About this exercise: Since pictures are not wanted, repeat only the text of the records, word for word.

(Extracted data entries)
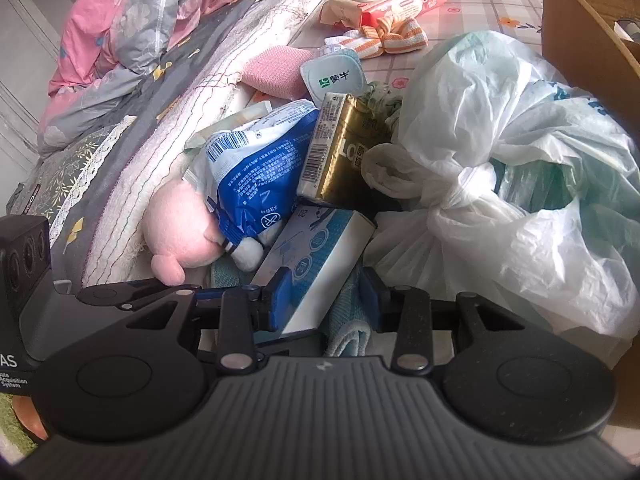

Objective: Organize soft objects
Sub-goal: 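Lower the left gripper onto the blue-and-white bandage box and close it, then carry the bandage box with the left gripper into the cardboard box and release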

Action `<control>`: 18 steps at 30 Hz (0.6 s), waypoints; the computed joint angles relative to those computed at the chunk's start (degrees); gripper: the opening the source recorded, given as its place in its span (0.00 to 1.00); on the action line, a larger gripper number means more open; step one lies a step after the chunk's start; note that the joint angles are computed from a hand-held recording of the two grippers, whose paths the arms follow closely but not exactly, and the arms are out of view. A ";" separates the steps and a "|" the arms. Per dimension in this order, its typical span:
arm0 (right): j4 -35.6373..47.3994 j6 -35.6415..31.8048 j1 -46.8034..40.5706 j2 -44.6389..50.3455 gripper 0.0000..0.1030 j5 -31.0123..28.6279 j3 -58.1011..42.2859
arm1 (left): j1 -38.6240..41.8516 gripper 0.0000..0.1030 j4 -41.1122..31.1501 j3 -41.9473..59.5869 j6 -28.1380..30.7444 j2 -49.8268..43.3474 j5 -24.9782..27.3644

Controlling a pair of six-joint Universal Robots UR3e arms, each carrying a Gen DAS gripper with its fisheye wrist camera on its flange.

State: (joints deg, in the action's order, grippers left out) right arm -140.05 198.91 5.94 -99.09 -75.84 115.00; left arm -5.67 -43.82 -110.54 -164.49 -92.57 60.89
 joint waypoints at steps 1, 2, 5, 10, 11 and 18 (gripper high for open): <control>-0.40 0.08 -0.05 0.41 0.36 0.28 0.07 | -0.34 0.71 0.53 -0.14 -0.31 0.15 0.39; -0.95 0.06 -0.23 0.76 0.36 0.63 0.23 | -0.57 0.71 1.12 -0.55 -0.62 0.52 0.70; -2.43 0.50 -0.52 0.71 0.36 1.45 1.00 | -0.93 0.71 2.45 -1.84 -1.36 2.27 1.38; -2.60 0.54 -1.27 -2.76 0.36 3.20 2.95 | -1.35 0.71 2.33 -3.85 -2.95 7.08 2.66; -2.54 0.54 -1.73 -3.87 0.36 4.03 3.60 | -1.72 0.71 2.59 -4.51 -3.34 8.52 3.36; -1.05 0.64 -4.13 -13.29 0.36 8.59 6.94 | -3.74 0.71 1.34 -5.71 -6.25 17.42 6.65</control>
State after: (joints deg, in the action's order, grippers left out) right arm -141.10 199.54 1.81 -112.38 -67.25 121.94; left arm -9.41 -42.49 -116.25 -170.73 -75.15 67.53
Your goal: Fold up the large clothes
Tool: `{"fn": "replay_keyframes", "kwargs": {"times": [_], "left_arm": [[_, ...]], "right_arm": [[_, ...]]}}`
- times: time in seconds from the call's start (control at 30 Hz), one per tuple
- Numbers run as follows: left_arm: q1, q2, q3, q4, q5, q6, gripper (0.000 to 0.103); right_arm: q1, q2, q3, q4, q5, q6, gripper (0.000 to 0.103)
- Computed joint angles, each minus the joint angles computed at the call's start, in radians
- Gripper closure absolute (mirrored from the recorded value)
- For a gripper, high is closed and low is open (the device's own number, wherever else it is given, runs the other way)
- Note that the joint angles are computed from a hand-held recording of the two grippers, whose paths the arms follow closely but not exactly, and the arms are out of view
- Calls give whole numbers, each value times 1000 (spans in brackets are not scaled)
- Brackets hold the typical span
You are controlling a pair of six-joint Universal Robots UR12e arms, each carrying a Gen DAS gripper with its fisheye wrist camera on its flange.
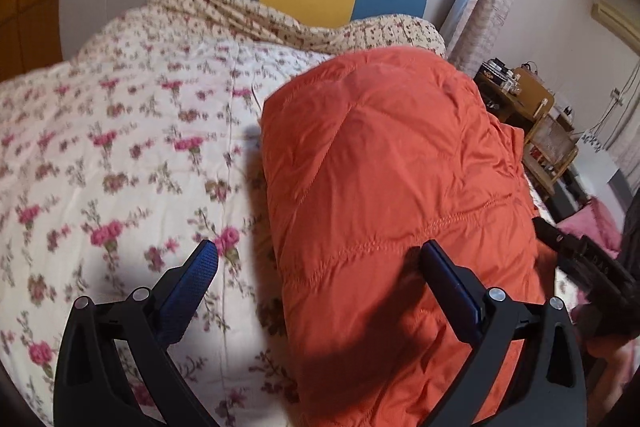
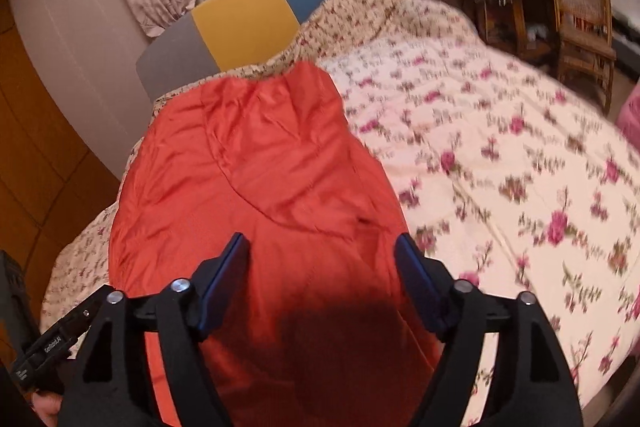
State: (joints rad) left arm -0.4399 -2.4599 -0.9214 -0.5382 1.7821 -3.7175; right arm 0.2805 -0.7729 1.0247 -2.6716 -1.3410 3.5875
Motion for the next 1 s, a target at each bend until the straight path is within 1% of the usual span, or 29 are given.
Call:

Task answer:
Objective: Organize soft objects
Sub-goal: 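Lower the left gripper onto the blue-and-white bandage box and close it, then carry the bandage box with the left gripper into the cardboard box and release
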
Action `<control>`: 18 steps at 30 Hz (0.6 s), waypoints; the computed joint angles relative to those computed at the chunk's start (degrees); gripper: the opening the source recorded, given as its place in its span (0.00 to 1.00); on the action line, a larger gripper number means more open; step one lies a step after the chunk's start; note that the joint angles are computed from a hand-held recording of the two grippers, whose paths the arms follow closely but not exactly, and the arms are out of view. A ";" separates the steps and a "|" the arms. Per dimension in this order, its typical span:
arm0 (right): j4 -35.6373..47.3994 j6 -35.6415..31.8048 j1 -46.8034..40.5706 j2 -44.6389..50.3455 gripper 0.0000..0.1030 j5 -31.0123..28.6279 j3 -58.1011..42.2859
arm1 (left): j1 -38.6240..41.8516 gripper 0.0000..0.1030 j4 -41.1122..31.1501 j3 -41.9473..59.5869 j6 -28.1380..30.7444 j2 -49.8268..43.3474 j5 -24.9782..27.3644

Controlling a pair of six-joint Universal Robots UR3e arms, each carrying a Gen DAS gripper with its fisheye wrist camera on its flange.

State: (joints deg, in the action's order, grippers left out) right arm -140.05 198.91 5.94 -99.09 -75.84 115.00; left arm -5.67 -43.82 -110.54 -164.49 -92.57 60.89
 joint waypoints at steps 1, 2, 5, 10, 11 and 18 (gripper high for open): <control>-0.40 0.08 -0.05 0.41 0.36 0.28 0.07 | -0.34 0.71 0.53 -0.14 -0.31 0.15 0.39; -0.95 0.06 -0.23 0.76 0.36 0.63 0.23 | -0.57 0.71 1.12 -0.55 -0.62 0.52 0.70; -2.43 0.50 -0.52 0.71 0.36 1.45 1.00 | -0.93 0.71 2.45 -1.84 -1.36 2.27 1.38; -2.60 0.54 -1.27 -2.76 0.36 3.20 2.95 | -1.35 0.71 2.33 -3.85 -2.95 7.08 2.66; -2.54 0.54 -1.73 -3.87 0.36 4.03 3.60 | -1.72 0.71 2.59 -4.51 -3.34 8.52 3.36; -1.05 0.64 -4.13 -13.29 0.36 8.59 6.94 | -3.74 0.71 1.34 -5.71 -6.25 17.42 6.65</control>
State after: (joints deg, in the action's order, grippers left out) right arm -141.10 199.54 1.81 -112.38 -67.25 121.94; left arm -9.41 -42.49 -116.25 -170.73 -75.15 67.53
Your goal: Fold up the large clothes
Tool: `{"fn": "replay_keyframes", "kwargs": {"times": [_], "left_arm": [[_, ...]], "right_arm": [[_, ...]]}}`
- times: time in seconds from the call's start (control at 30 Hz), one per tuple
- Numbers run as follows: left_arm: q1, q2, q3, q4, q5, q6, gripper (0.000 to 0.103); right_arm: q1, q2, q3, q4, q5, q6, gripper (0.000 to 0.103)
- Computed joint angles, each minus the joint angles computed at the call's start, in radians
- Gripper closure absolute (mirrored from the recorded value)
- For a gripper, high is closed and low is open (the device's own number, wherever else it is given, runs the other way)
- Note that the joint angles are computed from a hand-held recording of the two grippers, whose paths the arms follow closely but not exactly, and the arms are out of view
- Calls give whole numbers, each value times 1000 (spans in brackets are not scaled)
- Brackets hold the typical span
You are controlling a pair of six-joint Universal Robots UR12e arms, each carrying a Gen DAS gripper with its fisheye wrist camera on its flange.
State: (joints rad) left arm -0.4399 -2.4599 -0.9214 -0.5382 1.7821 -3.7175; right arm 0.2805 -0.7729 1.0247 -2.6716 -1.3410 3.5875
Motion for the next 1 s, a target at each bend until the straight path is within 1% of the usual span, or 29 are given.
Call:

The submitted response is complete.